Saturday, March 19, 2011

Ukraine - The Ukrainian "Michelangelo”


Western Ukraine is the homeland of one of the most profound and intriguing altar sculptors of the 18th century – the famous artist known as Master Johann Pinzel (1751 – 1770s). Master Pinzel, whose real name remains a mystery, is most known as the founder of “Lviv Rococo” style in art and the author of beautiful altars and sculptures he made in Buchach and Horodenka. The famous sculptor, was rightfully named the ‘Ukrainian Da Vinci Code.’ “Mysterious” he is, in a very literal meaning of this word. We do not know where the sculptor was born, where he was trained, to which lands he traveled, where and when he died. We do not even know for sure how to spell correctly his first and middle name. The Polish spelling gives us “Jan Jerzy” (pronounced yan yezhi); the German spelling suggests “Johann Georg.” But if he was of Ukrainian descent he could have been “Ivan.” Pinzel is all we have for certain. And his amazing sculptures which can be seen on the facade of the Cathedral of St Jura (George) in the city of Lviv, in the Museum of the Sacral Arts, in the Art Museum of the city of Ternopil, and in the town of Buchach. We know that Pinzel’s art flourished in the mid-eighteenth century and that he must have died in the 1770s. We know that he decorated with his sculptures churches and city halls in the towns and villages of Monastyryska, Horodenka, Hodovytsya, Pidkamin and Zolochev. We know that he worked mostly in Buchach in the 1740s and 1750s, and spent the final years of his life in Lviv. We know that he created sculpture for the City Hall in Buchach for both Catholic and Orthodox churches.
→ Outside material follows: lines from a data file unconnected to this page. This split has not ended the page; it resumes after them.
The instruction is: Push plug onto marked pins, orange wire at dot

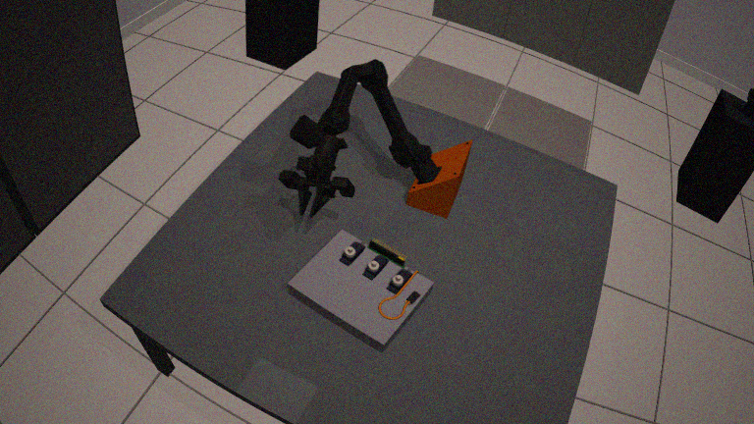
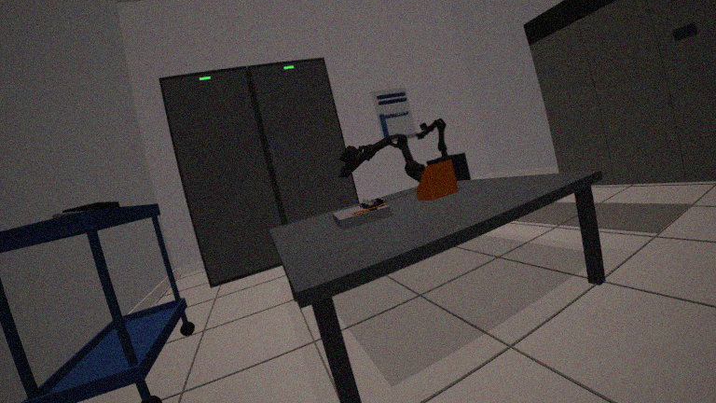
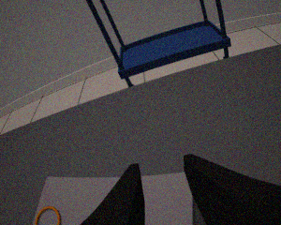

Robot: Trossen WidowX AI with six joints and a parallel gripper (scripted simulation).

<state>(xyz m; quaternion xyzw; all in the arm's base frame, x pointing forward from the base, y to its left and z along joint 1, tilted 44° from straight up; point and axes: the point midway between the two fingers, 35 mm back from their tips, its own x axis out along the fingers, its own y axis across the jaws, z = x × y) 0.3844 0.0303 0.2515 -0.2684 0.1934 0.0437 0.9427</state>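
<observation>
The yellow band lies 13 cm behind my gripper tip, 21 cm to the left of it and 16 cm below it. Also, from my gripper tip: pin row 14 cm behind, 16 cm to the left, 17 cm below; grey holder 2 cm ahead, 15 cm to the left, 21 cm below.
</observation>
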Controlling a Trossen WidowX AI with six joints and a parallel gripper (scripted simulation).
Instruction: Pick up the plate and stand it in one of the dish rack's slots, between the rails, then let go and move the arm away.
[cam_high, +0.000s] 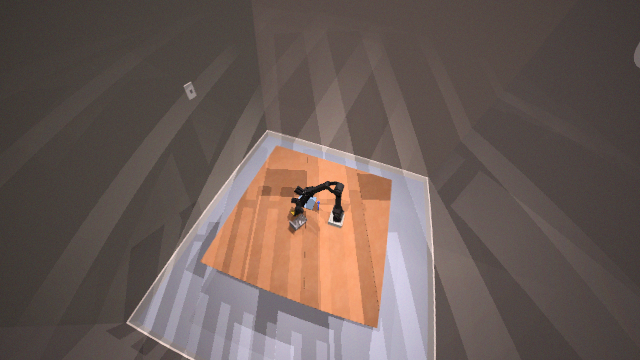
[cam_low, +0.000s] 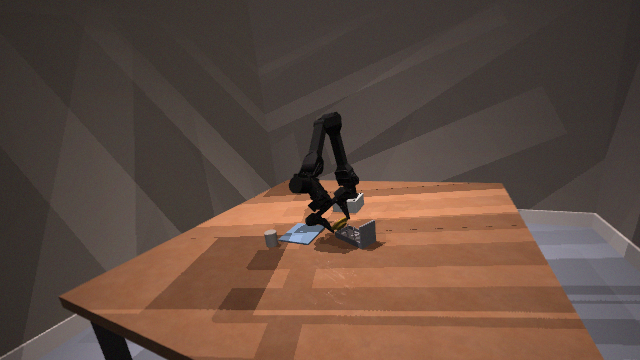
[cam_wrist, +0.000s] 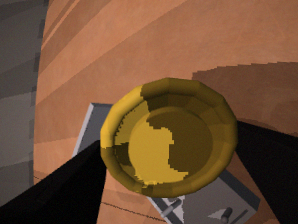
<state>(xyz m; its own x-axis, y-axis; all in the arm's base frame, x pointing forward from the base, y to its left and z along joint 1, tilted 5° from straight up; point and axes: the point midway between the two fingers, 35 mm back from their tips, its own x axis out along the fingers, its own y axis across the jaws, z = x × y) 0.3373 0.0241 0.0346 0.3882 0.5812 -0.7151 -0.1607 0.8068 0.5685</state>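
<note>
Now: the dish rack 5 cm below my gripper tip, 5 cm behind it and 3 cm to the left of it. Also, from my gripper tip: yellow plate (1 cm to the right, 1 cm above); then blue utensil (18 cm behind, 17 cm to the right, 7 cm below); then light blue mat (18 cm to the right, 7 cm below, 7 cm behind).
</note>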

Pinzel’s works are so original that they do not fit any art trend of the eighteenth century and no other sculptor of his time can be found who would rival the power of his images. They are distant echoes of High Baroque in Pinzel’s works, and at the same time they look like precursors of the twentieth-century art movement of Expressionism. Pinzel produced a series of works of unrivalled virtuosity, completely emancipated from the material in which they were created — plasterwork, stone and wood. Pinzel’s characteristic formula of sculpture can be described as throwing the draperies into a violent turmoil, the complicated and broken involutions of which are not rationally explained by the figure’s real bodily movement but seem paroxysmally informed by the miracle itself. The stamps depicting the paintings of Pinzel, namely ‘Mother of God” and ‘The Angel’ were released in Ukraine to commemorate this great Artist. Michael sent me this FDC.